Over the past 50 seasons, fans have had many complaints and concerns about CBS’s Survivor, an inevitability for a pop culture institution that’s been running for this long, and with this much at stake in terms of both actual cash, and the amount of space it occupies in fans’ brains. Finally, though, host and executive producer Jeff Probst has announced that the series is addressing the number one question that people always ask when they discus the long-running reality competition, i.e., why the hell is it a TV game show with humans, instead of a scripted animated comedy movie about talking animals?
This oversight has now been addressed at long last, per Probst’s Instagram, where he cheerfully announced this evening that the series is teaming up with Paramount Animation for this natural transition into the world of funny talking animals. “Imagine, a big, fun, animated comedy, about Survivor, in the animal kingdom,” Probst declares, refusing to let even a hint that he knows how absurd what he’s saying is slip into his voice.
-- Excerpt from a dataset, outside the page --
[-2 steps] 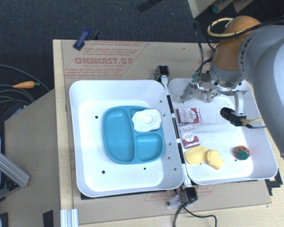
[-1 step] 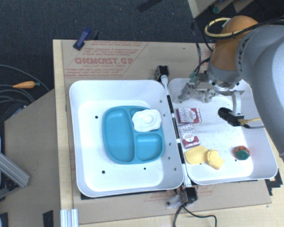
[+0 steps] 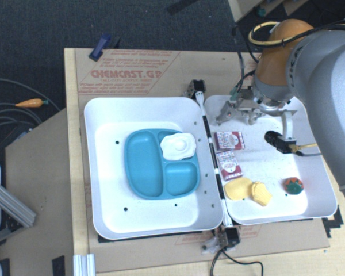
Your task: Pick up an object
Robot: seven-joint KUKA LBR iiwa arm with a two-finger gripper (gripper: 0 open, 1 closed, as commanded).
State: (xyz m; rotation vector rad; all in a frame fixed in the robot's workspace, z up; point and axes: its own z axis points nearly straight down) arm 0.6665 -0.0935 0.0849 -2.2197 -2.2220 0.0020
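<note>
Alignment comes first, I judge: the gripper (image 3: pixel 240 112) hangs over the far end of the right bin (image 3: pixel 311 203), whether spread or pressed together I cannot tell, and I'd centre it above the nearest red-and-white packet (image 3: pixel 229 141) before descending. That bin also holds a second packet (image 3: pixel 230 169), two yellow pieces (image 3: pixel 238 190) side by side and a small red-and-green ball (image 3: pixel 294 185); the left bin (image 3: pixel 103 203) holds a blue divided tray (image 3: pixel 146 168) with a white piece (image 3: pixel 178 146) in it.

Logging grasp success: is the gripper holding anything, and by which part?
Nothing seen in it; the gripper hovers over the right bin's far end, apart from the nearest packet.
</note>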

Suggesting that making a Survivor movie featuring talking animals is really just an outgrowth of the show’s interest in “personalities,” Probst promises that this will all be fun, with the “for my bank account” codicil being left notably unsaid.
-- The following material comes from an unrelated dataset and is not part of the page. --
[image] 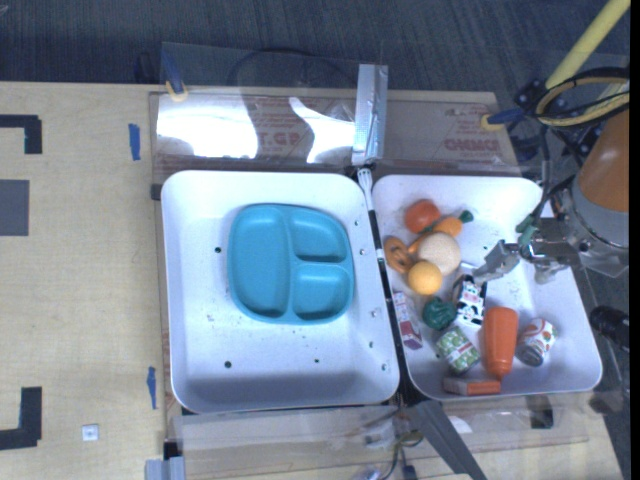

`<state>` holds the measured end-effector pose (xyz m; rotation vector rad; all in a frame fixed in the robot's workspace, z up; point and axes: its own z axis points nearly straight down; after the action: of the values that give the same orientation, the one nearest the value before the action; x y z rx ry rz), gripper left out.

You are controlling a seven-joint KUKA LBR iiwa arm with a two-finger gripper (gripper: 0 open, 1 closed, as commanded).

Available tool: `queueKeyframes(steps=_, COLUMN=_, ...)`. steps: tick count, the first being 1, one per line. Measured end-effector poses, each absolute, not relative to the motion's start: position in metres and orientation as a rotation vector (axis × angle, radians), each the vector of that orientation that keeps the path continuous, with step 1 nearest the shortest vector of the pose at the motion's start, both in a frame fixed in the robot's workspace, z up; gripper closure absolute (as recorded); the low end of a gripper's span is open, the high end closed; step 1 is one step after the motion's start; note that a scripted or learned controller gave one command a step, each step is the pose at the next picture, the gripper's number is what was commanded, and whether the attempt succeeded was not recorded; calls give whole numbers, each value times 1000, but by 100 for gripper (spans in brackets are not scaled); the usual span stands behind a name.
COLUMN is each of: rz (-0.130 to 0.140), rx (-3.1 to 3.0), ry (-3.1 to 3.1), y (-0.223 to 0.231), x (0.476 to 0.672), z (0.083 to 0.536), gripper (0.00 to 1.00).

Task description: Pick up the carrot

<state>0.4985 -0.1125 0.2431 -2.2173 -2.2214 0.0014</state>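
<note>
While the pincer (500, 259) hangs released, the right bin (585, 368) holds the carrot (499, 341) among toy foods.

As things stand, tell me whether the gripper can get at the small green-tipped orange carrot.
Probably yes. The gripper hangs over the right white bin, just right of the carrot, whose top lies uncovered, though the cream ball and red tomato crowd it.
</note>
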Motion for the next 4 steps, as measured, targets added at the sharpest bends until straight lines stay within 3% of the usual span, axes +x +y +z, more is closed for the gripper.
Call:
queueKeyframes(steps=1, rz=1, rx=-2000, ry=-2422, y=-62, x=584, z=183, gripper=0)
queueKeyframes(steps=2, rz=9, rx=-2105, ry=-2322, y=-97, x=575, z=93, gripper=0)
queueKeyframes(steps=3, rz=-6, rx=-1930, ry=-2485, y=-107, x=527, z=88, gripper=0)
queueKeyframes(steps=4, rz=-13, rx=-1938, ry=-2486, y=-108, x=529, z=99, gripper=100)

Per Variety, Paramount has confirmed the news, including providing a logline for the film: “Set on a remote and mystical island, animals from all around the globe compete for a once-in-a-lifetime chance to be crowned the sole Survivor.” (Which makes us wonder if this whole thing is just an excuse for Survivor to actually throw some dang magic in the mix for once, after more than two decades of having to keep its love of mystical nonsense at its trapped-in-the-real-world edges.) Even so, we still have some questions: Who’s writing and directing the film? Is it the result of a pitch Survivor made to Paramount, or the other way around? Will we be able to bet on the eventual winner of this scripted competition on Kalshi? Do the show’s producers know Total Drama Island already exists? Oh, and while we’re thinking about it: Why the hell is this movie a thing?